In 1964 she drifted to New York, where the old rules of society were beginning to change, where young people seemed to be "trying to punish their parents and the world of rigid systems that had been so painful to them in their formative years." For Edie there were drugs and booze and sex, mad binges in which she hired limousines and spent money with absolute contempt for its value. Then she was discovered by Andy Warhol, the high priest of emptiness, and became "the queen of the whole scene." She appeared in his films, traveled in the van of his retinue, and "blossomed"--the words are her own-- "into a healthy young drug addict." She became a paradigm:
"She was the total essence of the fragmentation, the explosion, the uncertainty, the madness that we all lived through in the Sixties. The more outrageous you were, the more of a hero you became. With clothes, it was almost a contest to see who could come out with the most outrageous thing next. 'I'm going to make a dress out of neon signs.' 'Oh, well, I'm going to make one out of tin cans!' 'Oh, yeah? You are? I'm going to make one out of sponges!' 'Oh, yeah? Well, I'm going to make one out of a toilet.'"
A man who knew her toward the end puts it succinctly: "Edie was a little larger than life in her capacity to hit the depths." Her addiction to drugs became the center of her existence; she carried around "a picnic basket that was about two feet wide and a foot and a half deep which was filled with hundreds of little zipper bags, plastic bags, plastic boxes, bubblegum bubbles, a lot of it to hold syringes, cotton balls, little vials of alcohol, amphetamines, pills, tranquilizers." She was doing what, in their different ways, two of her brothers had done: committing suicide. Her death, by inadvertent suffocation during sleep, was an anticlimax.

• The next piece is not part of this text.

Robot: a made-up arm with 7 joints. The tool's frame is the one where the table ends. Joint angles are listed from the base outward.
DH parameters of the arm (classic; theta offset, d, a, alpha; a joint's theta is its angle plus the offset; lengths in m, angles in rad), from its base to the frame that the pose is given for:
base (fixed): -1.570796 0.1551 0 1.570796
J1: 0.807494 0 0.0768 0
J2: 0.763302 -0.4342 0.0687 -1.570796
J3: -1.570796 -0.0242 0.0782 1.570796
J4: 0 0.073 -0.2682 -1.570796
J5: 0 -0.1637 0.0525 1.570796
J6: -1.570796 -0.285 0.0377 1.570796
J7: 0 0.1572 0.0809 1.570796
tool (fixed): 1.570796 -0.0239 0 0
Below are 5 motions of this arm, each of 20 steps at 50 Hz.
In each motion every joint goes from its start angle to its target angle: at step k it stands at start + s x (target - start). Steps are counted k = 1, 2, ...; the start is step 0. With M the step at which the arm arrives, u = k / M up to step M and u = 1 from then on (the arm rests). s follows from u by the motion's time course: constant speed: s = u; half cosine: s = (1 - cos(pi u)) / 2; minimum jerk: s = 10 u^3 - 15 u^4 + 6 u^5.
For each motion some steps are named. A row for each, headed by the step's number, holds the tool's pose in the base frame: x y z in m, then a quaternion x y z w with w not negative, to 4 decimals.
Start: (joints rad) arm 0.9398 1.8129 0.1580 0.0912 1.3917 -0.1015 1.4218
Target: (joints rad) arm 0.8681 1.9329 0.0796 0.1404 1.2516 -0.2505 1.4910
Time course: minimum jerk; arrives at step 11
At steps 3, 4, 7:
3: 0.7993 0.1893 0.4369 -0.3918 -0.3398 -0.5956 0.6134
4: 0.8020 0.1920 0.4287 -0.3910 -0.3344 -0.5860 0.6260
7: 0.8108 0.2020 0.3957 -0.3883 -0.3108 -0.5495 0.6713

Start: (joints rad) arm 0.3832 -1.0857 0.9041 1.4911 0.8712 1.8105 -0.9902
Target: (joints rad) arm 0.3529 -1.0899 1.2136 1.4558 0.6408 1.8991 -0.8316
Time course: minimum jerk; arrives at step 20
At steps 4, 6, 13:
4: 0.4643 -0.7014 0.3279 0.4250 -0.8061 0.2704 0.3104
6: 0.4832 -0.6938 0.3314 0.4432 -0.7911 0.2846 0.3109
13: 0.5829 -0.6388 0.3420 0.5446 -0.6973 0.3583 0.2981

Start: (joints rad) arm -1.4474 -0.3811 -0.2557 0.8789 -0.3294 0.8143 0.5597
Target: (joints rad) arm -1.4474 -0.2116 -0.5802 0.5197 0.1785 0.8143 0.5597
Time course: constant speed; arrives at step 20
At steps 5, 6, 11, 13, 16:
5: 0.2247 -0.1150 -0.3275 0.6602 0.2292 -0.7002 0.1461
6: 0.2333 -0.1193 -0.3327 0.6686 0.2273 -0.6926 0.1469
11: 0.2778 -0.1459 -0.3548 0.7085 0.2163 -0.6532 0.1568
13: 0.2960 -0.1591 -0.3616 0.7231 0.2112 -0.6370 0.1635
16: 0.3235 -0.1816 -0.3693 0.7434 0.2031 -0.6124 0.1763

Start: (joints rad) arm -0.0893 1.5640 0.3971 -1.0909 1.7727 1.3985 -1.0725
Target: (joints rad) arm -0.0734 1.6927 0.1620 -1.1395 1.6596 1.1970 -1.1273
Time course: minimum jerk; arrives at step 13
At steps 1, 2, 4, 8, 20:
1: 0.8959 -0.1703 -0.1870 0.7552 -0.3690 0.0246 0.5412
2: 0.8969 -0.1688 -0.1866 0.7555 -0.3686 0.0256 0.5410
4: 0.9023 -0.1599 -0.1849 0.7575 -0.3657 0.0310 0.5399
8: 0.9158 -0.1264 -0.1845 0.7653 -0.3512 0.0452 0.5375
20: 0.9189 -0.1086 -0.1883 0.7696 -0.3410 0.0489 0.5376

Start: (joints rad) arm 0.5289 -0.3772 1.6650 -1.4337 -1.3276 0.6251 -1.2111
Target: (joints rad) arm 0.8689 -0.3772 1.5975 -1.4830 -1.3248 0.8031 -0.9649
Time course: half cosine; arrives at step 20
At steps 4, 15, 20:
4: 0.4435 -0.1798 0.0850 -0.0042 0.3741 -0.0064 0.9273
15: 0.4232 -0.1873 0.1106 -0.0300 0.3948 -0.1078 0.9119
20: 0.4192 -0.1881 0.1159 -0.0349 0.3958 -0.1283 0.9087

That is because she had been suffocated years before, by her all-consuming family. As her brother Jonathan, a survivor, remarks: "Sometimes I wonder how many people a family can destroy with their stupidity." Much of the emphasis of this book is on the tawdry glitter of the Warhol years, but that is not what killed her; indeed, though she was an emblematic figure in certain ways, it is facile to describe her as a victim of the '60s. Give credit where it is due: to Duke Sedgwick, and his family's clammy embrace.